Recorded information:
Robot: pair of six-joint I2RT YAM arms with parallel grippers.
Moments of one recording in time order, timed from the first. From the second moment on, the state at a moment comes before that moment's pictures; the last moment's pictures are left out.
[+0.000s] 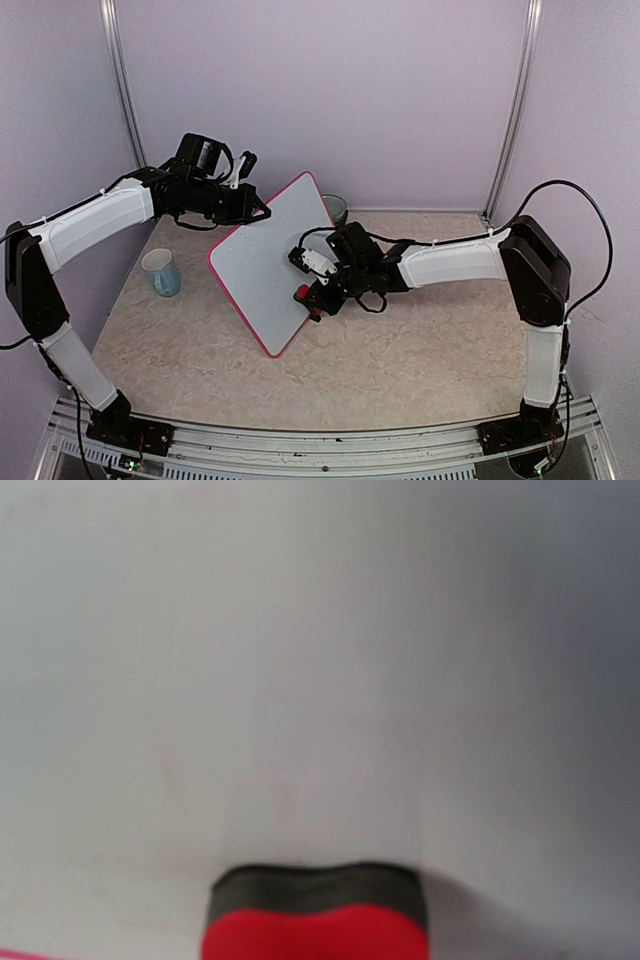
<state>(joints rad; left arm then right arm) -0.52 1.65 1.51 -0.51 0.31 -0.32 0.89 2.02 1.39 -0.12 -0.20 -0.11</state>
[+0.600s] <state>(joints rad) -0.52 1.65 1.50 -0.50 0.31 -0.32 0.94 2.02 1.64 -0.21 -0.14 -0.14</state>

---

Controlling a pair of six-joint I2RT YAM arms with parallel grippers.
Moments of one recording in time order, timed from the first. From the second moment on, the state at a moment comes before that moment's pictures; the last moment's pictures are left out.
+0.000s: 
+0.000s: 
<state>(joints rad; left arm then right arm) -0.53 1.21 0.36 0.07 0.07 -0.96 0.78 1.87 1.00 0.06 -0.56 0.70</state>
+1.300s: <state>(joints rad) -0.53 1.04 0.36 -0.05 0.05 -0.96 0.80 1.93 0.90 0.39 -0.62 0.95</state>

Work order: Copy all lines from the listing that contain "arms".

Solution to this exercise:
Robot: pair of six-joint I2RT YAM arms with parallel grippers.
Controlling a pair of six-joint I2RT YAM arms with parallel grippers.

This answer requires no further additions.